Эльба огрызнулась, но тут же дети стали бросать в нее комками земли.
— А ну марш отсюда! — кричал Кривонос.
— Бей предательскую собаку! — орал Касьян, размахивая палкой.
Коля отчетливо увидел себя, как он покинул жесткое ложе продолговатого ящика, именуемого таким непонятным и неуютным словом, как «гроб», и побежал за Касьяном.
Нет, возвращаться снова в гроб, даже в мыслях своих, Коля уже не решился. Он сидел на берегу реки, и Эльба щекотно полизывала его ноги. От мысли утопиться Коля отказался, когда на его голую спину сели две бабочки — одна красная с бархатно-черными узорами, а другая салатная с черными усами и длинным хвостом. Бабочки, должно быть, затеяли между собой игру, и Эльба изнывала от нетерпения придавить их лапой. Но Коля сурово посмотрел на собачку, и Эльба стыдливо опустила голову.
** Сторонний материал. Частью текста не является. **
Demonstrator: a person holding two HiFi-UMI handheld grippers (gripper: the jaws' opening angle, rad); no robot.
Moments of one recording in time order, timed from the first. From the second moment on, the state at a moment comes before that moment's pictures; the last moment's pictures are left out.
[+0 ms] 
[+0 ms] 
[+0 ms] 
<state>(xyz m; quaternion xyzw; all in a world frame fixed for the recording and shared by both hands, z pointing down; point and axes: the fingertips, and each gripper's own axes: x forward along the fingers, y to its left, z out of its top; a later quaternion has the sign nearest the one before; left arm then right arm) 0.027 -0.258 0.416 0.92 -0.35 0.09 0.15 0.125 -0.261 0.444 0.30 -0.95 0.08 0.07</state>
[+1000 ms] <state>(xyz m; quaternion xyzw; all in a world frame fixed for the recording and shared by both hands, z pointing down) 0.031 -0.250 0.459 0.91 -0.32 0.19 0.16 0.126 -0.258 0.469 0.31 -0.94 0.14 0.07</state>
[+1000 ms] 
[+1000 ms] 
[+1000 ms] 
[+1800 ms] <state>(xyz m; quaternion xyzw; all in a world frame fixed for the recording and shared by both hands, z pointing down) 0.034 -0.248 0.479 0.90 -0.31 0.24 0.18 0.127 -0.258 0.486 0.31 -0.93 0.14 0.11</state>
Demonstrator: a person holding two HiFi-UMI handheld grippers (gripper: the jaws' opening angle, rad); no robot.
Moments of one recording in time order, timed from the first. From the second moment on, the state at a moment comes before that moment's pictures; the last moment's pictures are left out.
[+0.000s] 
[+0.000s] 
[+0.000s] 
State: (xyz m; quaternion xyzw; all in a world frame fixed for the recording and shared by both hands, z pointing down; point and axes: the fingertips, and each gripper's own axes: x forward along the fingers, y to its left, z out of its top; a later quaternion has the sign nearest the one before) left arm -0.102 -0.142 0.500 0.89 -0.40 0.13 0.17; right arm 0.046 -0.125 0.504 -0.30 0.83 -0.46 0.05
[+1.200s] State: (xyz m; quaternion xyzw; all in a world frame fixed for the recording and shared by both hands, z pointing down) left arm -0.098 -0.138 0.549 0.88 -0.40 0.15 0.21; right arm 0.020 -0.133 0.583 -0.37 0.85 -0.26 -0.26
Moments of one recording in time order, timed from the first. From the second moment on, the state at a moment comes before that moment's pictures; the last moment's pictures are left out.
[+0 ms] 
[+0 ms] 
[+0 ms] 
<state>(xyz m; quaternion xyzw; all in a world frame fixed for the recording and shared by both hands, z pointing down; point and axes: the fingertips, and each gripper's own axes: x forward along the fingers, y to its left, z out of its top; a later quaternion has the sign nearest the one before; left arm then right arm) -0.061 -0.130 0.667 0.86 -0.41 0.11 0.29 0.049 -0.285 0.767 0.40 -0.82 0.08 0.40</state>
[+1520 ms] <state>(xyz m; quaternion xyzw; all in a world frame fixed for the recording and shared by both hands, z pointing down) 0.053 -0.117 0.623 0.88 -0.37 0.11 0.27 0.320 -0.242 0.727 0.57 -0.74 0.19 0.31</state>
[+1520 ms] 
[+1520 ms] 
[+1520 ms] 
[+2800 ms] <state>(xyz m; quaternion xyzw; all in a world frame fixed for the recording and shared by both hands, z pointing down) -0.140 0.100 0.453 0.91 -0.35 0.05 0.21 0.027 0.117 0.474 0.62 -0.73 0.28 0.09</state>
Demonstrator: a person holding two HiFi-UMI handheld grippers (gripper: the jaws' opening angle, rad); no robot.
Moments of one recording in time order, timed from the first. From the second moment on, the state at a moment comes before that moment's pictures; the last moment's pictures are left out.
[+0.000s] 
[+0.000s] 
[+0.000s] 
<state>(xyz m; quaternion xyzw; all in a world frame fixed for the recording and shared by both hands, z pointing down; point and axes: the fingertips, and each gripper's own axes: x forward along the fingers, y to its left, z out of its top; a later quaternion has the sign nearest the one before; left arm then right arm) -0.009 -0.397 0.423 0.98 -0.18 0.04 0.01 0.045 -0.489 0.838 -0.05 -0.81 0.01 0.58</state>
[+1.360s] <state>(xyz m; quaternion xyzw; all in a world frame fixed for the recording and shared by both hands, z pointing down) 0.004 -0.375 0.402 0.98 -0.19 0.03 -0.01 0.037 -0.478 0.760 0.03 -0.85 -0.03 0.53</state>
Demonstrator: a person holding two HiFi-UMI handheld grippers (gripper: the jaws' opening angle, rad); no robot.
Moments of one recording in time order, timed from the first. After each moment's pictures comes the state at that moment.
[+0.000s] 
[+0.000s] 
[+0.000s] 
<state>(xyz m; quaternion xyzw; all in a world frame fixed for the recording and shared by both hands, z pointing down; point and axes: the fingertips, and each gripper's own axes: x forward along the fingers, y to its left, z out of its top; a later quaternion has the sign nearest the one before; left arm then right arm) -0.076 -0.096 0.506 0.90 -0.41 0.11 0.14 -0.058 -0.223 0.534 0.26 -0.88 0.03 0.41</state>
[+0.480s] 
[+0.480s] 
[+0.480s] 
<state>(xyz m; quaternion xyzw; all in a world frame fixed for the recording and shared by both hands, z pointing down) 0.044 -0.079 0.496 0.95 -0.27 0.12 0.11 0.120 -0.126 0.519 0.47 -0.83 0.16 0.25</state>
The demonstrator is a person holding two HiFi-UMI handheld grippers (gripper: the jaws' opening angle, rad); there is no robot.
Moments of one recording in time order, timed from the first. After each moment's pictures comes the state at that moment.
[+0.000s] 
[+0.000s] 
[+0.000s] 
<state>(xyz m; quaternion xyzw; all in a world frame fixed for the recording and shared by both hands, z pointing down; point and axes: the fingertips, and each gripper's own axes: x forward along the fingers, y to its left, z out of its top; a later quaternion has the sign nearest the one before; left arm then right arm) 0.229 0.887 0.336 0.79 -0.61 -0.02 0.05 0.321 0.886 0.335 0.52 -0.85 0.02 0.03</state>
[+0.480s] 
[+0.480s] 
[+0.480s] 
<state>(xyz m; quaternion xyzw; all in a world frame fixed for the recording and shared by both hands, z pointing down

Бабочки последний раз взмахнули крыльями и стали кружиться над золотой головой мальчика. Потом они улетели, и Коля долго следил за ними, пока они не скрылись в синем, теплом и бесконечно прекрасном небе.
«Есть выход!» — подумал Коля. Его осенила великолепная мысль, навеянная, должно быть, полетом бабочек. Он вскочил, вытер слезы кулачком, поцеловал заскулившую было Эльбу и помчался в сторону интерната.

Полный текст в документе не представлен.